Il numero 6

La stoffa da leader: Smalling la chioccia di Trigoria

In attesa dei nazionali, il centrale inglese è il decano in questo avvio di ritiro. A lui il compito di guidare i più giovani con l’aiuto del vecchio amico Matic

Smalling sorride con la medaglia della Conference a Tirana (As Roma via Getty Images)
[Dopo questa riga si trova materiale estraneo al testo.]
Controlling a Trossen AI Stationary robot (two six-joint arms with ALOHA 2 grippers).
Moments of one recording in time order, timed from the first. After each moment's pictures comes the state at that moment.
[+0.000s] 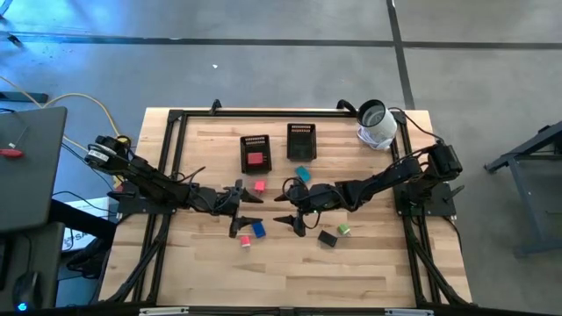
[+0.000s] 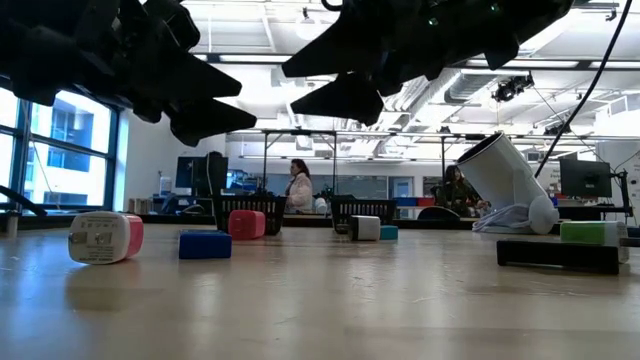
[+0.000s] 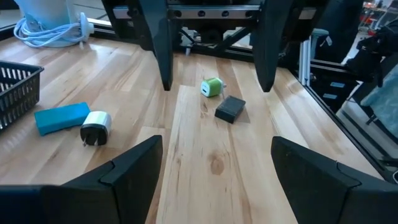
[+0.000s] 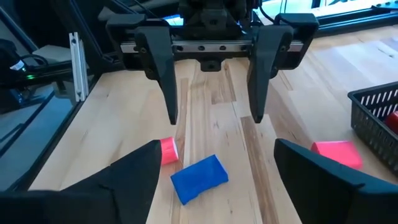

Smalling sorride con la medaglia della Conference a Tirana (As Roma via Getty Images)

05 Luglio 2022 - 07:57

Prende il via oggi, in via ufficiale, la quarta stagione di Chris Smalling in maglia giallorossa: l'inglese, in attesa che al gruppo si aggiungano i nazionali (attesi entro lunedì prossimo, prima della partenza per il Portogallo), sarà il "decano" in questa prima settimana di ritiro a Trigoria. Partito Mkhitaryan e con Rui Patricio ancora in vacanza, al numero 6 va il compito di guidare la squadra, che sarà completata da molti giovani della Primavera e dai primi rinforzi arrivati dal mercato. Tra questi, una vecchia conoscenza del 32enne londinese: Nemanja Matic, un altro che di esperienza ne ha da vendere, ma che è sbarcato da poco e deve ancora misurarsi con la realtà giallorossa e col campionato italiano. I due hanno giocato assieme per due stagioni, dal 2017 al 2019, nel Manchester United. Ovviamente sotto la guida di José Mourinho, prima che lo "Special One" venisse esonerato e i Red Devils affidati a Ole Gunnar Solskjaer. In totale, 64 gare insieme per il serbo e l'inglese, che ora si ritrovano all'ombra del Colosseo. Nessun trofeo nella comune esperienza biennale: una lacuna che i due cercheranno di colmare in questa nuova avventura nella Capitale.

Esperienza

La questione non è solamente anagrafica: Smalling è il calciatore più esperto della rosa che oggi inizia a lavorare sui campi del "Fulvio Bernardini", in attesa di Rui Patricio. Le sue 86 presenze nelle coppe europee, oltre alle 296 tra Premier League e Serie A e le 31 con la nazionale inglese, sono un biglietto da visita persino superfluo, per un calciatore del suo calibro. Che sia fondamentale per la Roma lo ha dimostrato - e ampiamente - nella scorsa stagione, coronata con la prestazione sontuosa nella magica notte di Tirana contro il Feyenoord. Non a caso, è stato eletto migliore in campo. A dimostrazione del fatto che, senza gli infortuni a perseguitarlo, Chris è un pilastro della retroguardia giallorossa. Lo è stato nel 2021-22 e lo sarà con ogni probabilità anche nel 2022-23. A prescindere dal modulo che Mourinho deciderà di utilizzare: che sia difesa a tre o a quattro, per lui non fa differenza, dato che in carriera ha giocato con entrambi i sistemi, sia a Manchester sia a Roma

.L'inglese, che ha trascorso le vacanze con moglie e figlio in Messico, è pronto per tornare a fare la differenza, forte della continuità avuta nella scorsa stagione, sia in termini di minutaggio, sia in termini di qualità delle prestazioni. Con la consapevolezza, figlio del trionfo in Conference, che la Roma di Mourinho può e deve lottare per grandi traguardi: il quarto posto che varrebbe la qualificazione in Champions, certo, ma anche quell'Europa League che il numero 6 ha già vinto, proprio col portoghese, nel 2016-17. Non sarà facile, ma il cambio di mentalità che pian piano lo "Special One" ha instillato nella squadra è un'arma in più, che spesso in passato è mancata a questa squadra.
Da oggi si comincia a fare sul serio a Trigoria: anche perchè la stagione sarà intensa e, complice la lunga sosta per i Mondiali invernali in Qatar, caratterizzata da un calendario molto fitto. Nei primi giorni di lavoro, assieme alla vecchia conoscenza Matic, sarà Chris a dover tirare le fila: il senatore dello spogliatoio e il nuovo arrivo d'esperienza forgeranno la seconda Roma mourinhiana, essendo uomini del tecnico, in questi primi giorni (torridi) di ritiro. Con due guide del loro calibro, il tecnico può dormire sonni tranquilli.